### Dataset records

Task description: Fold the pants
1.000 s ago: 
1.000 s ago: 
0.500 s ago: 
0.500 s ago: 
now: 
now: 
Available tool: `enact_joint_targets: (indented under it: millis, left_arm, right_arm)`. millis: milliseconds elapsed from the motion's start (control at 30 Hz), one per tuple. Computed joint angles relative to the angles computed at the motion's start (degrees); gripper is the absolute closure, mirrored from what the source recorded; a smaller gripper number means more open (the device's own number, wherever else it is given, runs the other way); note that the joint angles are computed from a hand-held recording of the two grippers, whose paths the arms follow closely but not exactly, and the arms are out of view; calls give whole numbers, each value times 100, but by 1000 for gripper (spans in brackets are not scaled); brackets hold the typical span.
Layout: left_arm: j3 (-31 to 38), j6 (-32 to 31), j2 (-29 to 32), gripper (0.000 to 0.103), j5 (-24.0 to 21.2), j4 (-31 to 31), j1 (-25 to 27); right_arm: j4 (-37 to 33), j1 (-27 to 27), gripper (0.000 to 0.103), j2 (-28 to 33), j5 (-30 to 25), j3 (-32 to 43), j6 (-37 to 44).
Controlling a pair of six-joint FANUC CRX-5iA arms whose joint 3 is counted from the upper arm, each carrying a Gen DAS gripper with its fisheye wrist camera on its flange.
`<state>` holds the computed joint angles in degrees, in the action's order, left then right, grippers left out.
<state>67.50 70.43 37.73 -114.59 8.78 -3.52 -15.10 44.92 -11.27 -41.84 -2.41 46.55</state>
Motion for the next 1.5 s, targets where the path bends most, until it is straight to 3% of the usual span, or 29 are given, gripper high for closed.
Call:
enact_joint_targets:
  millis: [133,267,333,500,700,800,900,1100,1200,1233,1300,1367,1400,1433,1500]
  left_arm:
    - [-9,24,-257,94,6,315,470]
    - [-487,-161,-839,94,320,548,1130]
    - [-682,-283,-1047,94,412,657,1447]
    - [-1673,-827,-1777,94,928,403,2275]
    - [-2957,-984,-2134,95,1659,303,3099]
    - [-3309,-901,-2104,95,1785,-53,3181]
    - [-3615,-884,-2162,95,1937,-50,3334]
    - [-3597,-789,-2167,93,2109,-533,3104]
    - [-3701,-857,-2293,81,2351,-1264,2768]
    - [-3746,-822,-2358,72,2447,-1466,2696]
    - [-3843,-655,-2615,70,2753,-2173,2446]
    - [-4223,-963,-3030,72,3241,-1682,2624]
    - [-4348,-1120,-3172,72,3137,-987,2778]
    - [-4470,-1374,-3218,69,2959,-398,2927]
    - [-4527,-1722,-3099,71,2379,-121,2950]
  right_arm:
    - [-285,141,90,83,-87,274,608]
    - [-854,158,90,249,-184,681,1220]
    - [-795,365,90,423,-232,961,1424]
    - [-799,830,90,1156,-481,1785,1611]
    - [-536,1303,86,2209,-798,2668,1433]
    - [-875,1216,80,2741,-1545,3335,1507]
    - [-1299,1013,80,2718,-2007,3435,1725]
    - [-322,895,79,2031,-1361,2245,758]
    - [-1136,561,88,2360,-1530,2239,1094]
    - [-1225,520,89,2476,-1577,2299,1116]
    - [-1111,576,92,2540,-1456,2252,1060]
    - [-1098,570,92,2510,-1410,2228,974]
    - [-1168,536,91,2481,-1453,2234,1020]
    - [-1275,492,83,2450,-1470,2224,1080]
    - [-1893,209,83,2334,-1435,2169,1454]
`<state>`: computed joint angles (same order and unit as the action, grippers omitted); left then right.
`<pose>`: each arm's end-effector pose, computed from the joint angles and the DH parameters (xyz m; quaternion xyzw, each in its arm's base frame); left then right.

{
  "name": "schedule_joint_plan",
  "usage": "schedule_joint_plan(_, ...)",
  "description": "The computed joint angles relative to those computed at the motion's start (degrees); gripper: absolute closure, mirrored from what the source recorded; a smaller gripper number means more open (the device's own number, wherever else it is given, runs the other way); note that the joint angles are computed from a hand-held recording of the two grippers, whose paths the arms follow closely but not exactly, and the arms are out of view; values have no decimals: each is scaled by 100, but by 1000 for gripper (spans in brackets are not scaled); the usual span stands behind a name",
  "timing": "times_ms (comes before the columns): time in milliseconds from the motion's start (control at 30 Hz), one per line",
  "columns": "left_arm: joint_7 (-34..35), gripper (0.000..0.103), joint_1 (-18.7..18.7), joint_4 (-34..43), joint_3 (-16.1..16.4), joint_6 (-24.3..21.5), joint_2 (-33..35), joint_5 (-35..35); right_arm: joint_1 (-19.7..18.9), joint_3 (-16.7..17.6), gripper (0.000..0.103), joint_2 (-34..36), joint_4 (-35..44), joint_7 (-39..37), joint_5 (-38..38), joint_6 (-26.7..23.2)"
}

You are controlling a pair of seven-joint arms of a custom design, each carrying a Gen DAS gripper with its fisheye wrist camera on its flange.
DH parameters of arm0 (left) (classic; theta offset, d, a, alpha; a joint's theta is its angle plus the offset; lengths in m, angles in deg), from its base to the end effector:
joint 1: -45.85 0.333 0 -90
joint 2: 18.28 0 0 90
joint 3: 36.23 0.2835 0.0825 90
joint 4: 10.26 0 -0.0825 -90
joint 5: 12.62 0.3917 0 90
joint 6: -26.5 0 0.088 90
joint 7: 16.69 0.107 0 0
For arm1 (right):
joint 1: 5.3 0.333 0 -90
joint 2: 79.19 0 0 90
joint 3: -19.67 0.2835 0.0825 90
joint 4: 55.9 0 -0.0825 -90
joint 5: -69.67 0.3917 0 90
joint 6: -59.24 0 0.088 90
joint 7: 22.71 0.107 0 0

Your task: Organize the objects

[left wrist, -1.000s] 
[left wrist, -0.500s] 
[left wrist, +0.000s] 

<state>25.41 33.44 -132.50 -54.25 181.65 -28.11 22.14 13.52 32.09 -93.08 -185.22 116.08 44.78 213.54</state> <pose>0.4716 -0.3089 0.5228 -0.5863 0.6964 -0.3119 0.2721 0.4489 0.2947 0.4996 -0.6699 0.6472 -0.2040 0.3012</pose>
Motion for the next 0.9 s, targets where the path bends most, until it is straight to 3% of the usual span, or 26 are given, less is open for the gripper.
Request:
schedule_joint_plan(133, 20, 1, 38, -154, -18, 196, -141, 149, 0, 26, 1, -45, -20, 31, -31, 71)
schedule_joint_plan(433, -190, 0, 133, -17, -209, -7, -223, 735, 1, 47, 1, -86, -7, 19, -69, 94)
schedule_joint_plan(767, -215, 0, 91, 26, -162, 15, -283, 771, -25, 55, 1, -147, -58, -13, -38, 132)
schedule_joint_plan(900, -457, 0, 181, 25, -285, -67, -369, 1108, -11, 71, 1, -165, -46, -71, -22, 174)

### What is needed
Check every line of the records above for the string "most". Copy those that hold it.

### Result of this task
Motion for the next 1.5 s, targets where the path bends most, until it is straight to 3% of the usual span, or 29 are given, gripper high for closed.
Motion for the next 0.9 s, targets where the path bends most, until it is straight to 3% of the usual span, or 26 are given, less is open for the gripper.

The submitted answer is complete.